OneHotEncoder confusion in scikit learn

Using in Python 2.7 (miniconda interpreter). Confused by the example below about

OneHotEncoder
, confused why
enc.n_values_
output is
[2, 3, 4]
? If anyone could help to clarify, it will be great.

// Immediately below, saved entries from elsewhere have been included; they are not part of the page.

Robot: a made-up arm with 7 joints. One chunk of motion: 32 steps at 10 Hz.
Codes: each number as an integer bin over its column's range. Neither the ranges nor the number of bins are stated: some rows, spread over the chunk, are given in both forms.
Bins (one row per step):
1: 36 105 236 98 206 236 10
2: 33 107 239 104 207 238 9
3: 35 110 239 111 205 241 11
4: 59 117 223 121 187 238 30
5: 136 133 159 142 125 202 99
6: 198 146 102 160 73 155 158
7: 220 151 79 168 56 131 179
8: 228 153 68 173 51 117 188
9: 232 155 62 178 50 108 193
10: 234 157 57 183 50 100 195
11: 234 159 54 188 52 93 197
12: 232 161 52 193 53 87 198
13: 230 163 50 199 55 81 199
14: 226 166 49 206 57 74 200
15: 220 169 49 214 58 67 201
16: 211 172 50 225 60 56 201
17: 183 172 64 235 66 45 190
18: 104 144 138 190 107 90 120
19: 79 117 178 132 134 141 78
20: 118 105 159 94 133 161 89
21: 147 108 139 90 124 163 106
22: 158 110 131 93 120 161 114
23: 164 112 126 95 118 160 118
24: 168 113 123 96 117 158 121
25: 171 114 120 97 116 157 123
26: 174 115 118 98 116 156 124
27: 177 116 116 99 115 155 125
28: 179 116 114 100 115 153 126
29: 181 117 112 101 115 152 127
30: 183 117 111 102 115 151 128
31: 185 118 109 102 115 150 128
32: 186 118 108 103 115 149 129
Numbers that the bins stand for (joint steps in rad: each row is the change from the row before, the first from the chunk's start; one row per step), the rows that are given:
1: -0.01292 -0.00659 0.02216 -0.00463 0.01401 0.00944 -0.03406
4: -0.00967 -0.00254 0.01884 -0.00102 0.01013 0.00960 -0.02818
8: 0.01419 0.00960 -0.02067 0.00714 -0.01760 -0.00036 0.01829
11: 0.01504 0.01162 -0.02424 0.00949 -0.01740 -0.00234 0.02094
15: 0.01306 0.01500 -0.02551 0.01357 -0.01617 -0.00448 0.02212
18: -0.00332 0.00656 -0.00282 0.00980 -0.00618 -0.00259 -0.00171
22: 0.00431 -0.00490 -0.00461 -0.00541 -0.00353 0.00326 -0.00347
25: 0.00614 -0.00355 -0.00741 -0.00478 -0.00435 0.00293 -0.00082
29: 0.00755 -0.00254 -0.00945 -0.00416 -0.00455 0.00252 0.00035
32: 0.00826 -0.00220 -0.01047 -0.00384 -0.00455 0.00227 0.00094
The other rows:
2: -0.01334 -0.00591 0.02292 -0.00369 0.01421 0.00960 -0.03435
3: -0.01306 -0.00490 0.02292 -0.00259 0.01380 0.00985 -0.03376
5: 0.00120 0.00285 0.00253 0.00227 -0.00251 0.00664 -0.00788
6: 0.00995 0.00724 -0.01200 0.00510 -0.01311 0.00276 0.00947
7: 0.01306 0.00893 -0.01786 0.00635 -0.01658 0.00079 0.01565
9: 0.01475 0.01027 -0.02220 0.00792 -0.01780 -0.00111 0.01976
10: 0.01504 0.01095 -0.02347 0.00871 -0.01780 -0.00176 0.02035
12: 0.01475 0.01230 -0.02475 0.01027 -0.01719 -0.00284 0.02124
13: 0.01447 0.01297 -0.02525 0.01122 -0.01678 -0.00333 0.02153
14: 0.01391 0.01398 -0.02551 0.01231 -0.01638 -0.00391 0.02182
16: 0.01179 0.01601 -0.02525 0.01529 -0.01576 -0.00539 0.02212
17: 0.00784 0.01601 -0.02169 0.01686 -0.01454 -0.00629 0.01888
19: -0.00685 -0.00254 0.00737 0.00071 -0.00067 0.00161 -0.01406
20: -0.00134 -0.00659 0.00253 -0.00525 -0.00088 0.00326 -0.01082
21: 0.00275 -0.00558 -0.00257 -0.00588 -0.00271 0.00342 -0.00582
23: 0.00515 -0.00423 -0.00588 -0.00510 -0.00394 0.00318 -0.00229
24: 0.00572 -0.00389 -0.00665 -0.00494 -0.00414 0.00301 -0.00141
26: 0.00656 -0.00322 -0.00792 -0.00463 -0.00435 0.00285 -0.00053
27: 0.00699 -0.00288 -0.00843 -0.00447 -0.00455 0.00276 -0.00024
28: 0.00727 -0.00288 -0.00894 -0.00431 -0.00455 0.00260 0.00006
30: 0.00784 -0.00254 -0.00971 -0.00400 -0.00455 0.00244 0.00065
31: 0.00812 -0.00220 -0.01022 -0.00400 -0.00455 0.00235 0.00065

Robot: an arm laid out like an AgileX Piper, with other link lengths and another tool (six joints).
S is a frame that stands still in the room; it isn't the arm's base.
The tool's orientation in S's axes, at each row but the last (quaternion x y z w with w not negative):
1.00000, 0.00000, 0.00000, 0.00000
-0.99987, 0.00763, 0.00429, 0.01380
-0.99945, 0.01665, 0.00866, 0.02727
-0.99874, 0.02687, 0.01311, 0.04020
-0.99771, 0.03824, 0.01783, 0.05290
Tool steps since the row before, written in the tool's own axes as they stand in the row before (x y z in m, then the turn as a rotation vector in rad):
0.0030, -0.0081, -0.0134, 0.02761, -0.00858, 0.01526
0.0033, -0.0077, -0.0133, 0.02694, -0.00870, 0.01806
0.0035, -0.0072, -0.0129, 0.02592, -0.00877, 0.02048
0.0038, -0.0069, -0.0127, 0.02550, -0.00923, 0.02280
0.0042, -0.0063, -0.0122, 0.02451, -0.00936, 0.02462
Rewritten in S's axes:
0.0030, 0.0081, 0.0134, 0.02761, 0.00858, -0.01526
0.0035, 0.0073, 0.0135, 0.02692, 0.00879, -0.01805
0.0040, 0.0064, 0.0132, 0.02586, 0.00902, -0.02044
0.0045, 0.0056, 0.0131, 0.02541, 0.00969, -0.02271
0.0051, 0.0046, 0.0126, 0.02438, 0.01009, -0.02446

http://scikit-learn.org/stable/modules/generated/sklearn.preprocessing.OneHotEncoder.html

>>> from sklearn.preprocessing import OneHotEncoder
>>> enc = OneHotEncoder()
>>> enc.fit([[0, 0, 3], [1, 1, 0], [0, 2, 1], [1, 0, 2]])
OneHotEncoder(categorical_features='all', dtype=<... 'float'>,
handle_unknown='error', n_values='auto', sparse=True)
>>> enc.n_values_
array([2, 3, 4])
>>> enc.feature_indices_
array([0, 2, 5, 9])
>>> enc.transform([[0, 1, 1]]).toarray()
array([[ 1., 0., 0., 1., 0., 0., 1., 0., 0.]])


regards,
Lin

Answer

n_values is the number of values per feature.

In this example,

X = 0 0 3
    1 1 0
    0 2 1
    1 0 2

(X's shape is [n_samples, n_feature])

For the first feature, there are 2 values: 0, 1;

For the second feature, there are 3 values: 0, 1, 2.

For the third feature, there are 4 values: 0, 1, 2, 3.

Therefore, enc.n_values_ is [2, 3, 4].